• Brief
Check every line below for the string "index". Copy the ones that have it.

• Source data
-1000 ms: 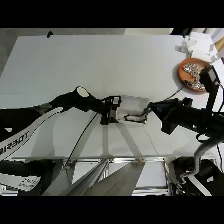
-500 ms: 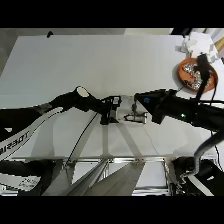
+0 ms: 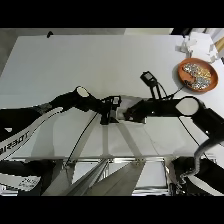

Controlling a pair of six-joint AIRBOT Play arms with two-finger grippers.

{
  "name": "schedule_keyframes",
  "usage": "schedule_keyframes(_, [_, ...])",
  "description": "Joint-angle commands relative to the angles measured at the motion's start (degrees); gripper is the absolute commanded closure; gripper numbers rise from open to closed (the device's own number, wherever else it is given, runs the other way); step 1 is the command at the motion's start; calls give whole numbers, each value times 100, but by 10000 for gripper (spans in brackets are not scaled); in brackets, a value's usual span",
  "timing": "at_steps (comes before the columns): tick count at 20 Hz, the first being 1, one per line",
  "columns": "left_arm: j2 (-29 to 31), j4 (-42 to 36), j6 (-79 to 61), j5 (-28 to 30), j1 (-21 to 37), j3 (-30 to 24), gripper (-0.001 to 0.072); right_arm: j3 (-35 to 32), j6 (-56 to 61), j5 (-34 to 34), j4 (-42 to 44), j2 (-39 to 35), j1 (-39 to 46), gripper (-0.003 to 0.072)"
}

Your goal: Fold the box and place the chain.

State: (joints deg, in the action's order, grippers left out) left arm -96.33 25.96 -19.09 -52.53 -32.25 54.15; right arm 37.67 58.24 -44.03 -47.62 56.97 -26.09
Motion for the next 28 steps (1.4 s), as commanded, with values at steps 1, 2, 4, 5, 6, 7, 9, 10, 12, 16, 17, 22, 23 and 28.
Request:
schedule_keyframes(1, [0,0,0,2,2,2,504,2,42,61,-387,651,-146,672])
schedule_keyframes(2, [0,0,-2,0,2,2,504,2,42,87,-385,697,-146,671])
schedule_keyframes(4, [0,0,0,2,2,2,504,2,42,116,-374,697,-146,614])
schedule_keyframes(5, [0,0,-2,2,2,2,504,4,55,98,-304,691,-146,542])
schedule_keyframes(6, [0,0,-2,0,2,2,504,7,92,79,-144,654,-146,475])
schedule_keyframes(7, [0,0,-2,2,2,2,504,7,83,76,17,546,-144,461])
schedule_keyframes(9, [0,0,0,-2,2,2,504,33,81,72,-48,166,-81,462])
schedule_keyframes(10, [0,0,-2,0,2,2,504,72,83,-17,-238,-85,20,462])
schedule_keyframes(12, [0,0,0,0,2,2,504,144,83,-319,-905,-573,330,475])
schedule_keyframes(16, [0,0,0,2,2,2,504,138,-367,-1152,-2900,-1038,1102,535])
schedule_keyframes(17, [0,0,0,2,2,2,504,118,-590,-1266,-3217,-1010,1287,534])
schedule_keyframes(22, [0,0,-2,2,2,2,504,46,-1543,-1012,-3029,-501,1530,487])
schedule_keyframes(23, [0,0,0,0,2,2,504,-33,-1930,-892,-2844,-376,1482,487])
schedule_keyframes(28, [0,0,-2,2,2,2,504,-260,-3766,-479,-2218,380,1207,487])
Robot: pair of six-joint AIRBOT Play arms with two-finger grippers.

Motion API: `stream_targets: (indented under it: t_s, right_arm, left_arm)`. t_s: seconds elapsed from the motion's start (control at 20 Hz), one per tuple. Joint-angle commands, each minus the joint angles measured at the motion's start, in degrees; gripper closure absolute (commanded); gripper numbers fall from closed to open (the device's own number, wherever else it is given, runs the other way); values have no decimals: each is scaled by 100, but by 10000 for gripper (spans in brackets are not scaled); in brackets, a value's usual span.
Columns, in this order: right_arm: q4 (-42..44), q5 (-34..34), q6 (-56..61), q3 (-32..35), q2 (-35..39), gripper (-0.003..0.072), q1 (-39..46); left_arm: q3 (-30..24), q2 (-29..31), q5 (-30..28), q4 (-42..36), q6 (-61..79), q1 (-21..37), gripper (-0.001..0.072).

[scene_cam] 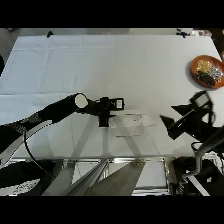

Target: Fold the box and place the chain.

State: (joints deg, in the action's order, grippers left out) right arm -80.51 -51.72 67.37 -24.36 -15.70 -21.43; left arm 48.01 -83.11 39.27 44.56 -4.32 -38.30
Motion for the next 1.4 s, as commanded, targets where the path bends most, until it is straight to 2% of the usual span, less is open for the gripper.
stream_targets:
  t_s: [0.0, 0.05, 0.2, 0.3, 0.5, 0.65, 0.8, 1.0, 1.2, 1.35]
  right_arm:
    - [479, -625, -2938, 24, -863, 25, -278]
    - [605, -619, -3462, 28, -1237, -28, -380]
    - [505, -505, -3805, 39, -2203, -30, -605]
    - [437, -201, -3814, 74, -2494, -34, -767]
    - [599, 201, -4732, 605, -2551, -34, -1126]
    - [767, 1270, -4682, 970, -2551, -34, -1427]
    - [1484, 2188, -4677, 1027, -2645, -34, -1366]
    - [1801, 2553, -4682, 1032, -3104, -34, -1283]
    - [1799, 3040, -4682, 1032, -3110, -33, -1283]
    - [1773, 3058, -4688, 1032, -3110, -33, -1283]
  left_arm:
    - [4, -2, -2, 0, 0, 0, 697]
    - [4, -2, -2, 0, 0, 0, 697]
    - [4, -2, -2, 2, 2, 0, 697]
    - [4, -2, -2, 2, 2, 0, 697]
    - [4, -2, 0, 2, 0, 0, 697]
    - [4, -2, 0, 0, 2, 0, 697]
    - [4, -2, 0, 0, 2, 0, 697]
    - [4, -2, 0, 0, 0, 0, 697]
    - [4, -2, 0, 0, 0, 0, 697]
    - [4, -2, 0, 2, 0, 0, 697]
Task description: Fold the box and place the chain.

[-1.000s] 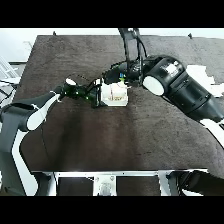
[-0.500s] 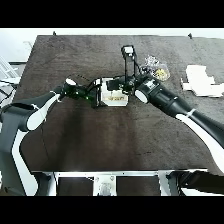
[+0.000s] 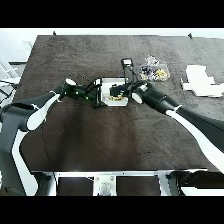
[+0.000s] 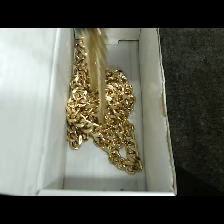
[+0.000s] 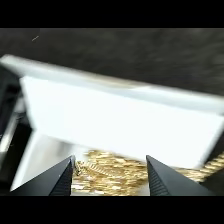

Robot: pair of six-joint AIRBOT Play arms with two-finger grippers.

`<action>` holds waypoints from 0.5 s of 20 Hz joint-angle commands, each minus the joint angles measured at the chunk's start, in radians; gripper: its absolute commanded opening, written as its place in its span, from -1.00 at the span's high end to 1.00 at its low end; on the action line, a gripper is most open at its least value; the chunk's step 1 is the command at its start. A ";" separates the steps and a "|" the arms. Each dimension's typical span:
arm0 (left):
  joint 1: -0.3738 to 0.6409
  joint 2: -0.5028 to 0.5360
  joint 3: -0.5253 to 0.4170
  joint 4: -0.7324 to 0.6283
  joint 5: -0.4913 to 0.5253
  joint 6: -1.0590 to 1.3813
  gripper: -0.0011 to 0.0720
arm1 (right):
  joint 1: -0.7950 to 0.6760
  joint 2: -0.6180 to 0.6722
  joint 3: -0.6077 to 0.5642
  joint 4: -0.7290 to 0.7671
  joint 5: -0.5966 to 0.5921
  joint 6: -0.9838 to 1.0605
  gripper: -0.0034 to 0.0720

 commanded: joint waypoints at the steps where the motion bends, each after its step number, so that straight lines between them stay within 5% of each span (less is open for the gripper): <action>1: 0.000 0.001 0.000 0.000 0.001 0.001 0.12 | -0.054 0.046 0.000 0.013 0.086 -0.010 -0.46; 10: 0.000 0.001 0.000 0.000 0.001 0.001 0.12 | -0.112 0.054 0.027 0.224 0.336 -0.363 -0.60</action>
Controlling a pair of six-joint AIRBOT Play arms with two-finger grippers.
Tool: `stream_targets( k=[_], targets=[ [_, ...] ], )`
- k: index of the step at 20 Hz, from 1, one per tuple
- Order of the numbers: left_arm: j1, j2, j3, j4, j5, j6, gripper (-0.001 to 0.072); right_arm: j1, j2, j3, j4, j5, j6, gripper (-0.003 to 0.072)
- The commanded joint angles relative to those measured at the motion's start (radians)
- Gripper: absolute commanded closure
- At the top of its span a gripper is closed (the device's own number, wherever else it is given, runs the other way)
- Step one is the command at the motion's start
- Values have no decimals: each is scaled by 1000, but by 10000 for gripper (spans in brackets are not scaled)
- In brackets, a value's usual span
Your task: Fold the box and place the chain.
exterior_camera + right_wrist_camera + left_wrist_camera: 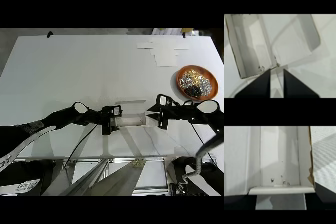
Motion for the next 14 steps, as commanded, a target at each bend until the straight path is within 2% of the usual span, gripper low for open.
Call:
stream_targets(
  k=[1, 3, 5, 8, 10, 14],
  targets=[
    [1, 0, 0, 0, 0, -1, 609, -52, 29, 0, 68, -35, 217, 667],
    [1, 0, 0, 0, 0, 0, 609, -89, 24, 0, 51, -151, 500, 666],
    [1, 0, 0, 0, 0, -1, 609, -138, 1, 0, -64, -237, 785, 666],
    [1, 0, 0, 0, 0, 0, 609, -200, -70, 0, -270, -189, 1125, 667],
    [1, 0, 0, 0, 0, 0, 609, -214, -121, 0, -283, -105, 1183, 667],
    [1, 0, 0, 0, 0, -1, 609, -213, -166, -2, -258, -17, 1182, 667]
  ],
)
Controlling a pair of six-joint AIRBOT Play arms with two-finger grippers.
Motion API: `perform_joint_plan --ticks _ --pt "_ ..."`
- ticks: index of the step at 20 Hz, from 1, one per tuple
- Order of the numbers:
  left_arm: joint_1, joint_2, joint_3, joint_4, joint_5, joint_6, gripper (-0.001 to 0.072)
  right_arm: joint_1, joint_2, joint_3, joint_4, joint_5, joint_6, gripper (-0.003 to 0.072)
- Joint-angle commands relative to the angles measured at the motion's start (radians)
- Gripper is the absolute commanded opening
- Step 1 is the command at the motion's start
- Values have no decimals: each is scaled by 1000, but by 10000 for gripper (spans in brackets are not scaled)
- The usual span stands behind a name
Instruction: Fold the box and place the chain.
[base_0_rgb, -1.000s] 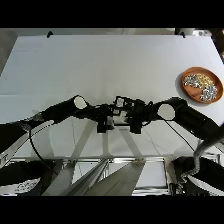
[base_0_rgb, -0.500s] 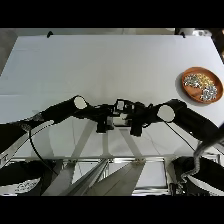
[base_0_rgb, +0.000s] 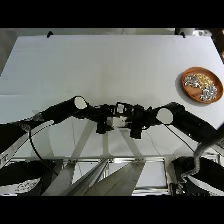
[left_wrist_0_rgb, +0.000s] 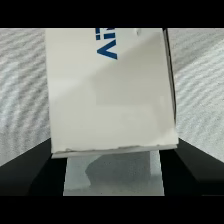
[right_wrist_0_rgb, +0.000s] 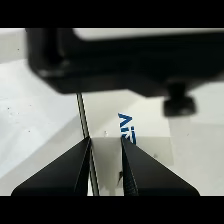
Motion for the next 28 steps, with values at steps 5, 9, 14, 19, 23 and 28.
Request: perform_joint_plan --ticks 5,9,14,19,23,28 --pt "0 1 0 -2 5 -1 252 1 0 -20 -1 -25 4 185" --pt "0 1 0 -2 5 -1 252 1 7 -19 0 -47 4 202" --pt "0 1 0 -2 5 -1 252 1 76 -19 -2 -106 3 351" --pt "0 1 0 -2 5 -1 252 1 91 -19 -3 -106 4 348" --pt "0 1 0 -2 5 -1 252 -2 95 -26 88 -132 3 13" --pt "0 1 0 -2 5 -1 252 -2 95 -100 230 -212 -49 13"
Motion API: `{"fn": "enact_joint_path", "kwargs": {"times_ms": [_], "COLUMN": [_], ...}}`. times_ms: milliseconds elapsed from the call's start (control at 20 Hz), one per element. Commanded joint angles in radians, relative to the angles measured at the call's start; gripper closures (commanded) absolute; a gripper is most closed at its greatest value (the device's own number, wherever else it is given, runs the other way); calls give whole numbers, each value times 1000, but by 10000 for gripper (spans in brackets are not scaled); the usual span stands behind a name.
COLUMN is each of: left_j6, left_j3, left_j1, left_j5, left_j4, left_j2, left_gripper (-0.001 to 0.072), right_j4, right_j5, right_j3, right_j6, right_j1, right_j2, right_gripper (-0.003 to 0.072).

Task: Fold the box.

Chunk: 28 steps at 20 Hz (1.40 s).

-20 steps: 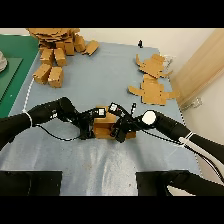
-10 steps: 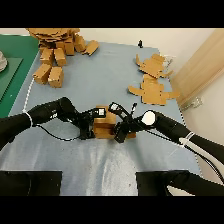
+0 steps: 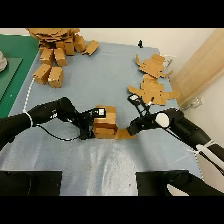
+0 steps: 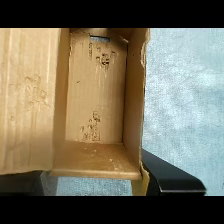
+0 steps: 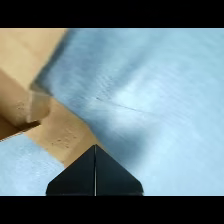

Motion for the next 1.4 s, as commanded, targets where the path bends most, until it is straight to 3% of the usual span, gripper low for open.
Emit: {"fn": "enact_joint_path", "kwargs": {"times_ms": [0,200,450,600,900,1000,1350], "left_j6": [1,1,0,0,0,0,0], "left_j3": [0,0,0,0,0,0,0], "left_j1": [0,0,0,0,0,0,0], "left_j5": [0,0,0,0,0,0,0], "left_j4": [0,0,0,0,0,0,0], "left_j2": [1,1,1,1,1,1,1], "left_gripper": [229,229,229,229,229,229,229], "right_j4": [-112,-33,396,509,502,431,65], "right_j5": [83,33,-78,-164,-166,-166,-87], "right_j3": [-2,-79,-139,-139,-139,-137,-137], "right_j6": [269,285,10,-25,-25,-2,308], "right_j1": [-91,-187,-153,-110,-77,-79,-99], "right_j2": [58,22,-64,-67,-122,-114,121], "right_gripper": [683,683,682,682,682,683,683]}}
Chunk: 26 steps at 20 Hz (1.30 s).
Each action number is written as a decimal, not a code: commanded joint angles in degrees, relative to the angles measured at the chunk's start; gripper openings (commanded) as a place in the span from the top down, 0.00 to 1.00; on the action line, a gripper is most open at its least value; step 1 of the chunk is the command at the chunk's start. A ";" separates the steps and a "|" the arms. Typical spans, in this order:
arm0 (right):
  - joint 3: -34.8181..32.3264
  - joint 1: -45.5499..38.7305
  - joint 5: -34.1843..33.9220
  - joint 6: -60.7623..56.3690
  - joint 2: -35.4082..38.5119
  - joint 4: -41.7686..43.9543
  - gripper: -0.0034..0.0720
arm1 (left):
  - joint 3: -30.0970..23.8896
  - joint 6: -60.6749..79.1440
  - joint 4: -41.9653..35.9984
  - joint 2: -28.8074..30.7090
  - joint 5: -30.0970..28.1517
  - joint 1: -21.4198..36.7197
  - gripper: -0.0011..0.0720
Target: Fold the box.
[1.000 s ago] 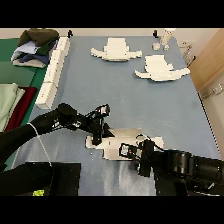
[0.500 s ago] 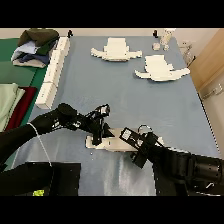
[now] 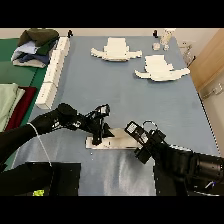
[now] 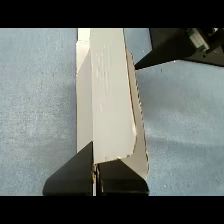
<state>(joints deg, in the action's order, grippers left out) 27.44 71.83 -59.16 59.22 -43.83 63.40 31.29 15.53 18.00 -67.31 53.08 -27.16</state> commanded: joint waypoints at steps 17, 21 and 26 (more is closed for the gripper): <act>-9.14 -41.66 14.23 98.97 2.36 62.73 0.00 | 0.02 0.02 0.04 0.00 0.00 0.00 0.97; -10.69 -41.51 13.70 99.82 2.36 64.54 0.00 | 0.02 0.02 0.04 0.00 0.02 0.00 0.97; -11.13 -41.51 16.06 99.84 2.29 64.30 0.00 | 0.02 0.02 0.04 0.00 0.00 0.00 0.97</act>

• The completed task
- k: index of the step at 20 Hz, from 1, one per tuple
- ticks: index of the step at 20 Hz, from 1, one per tuple

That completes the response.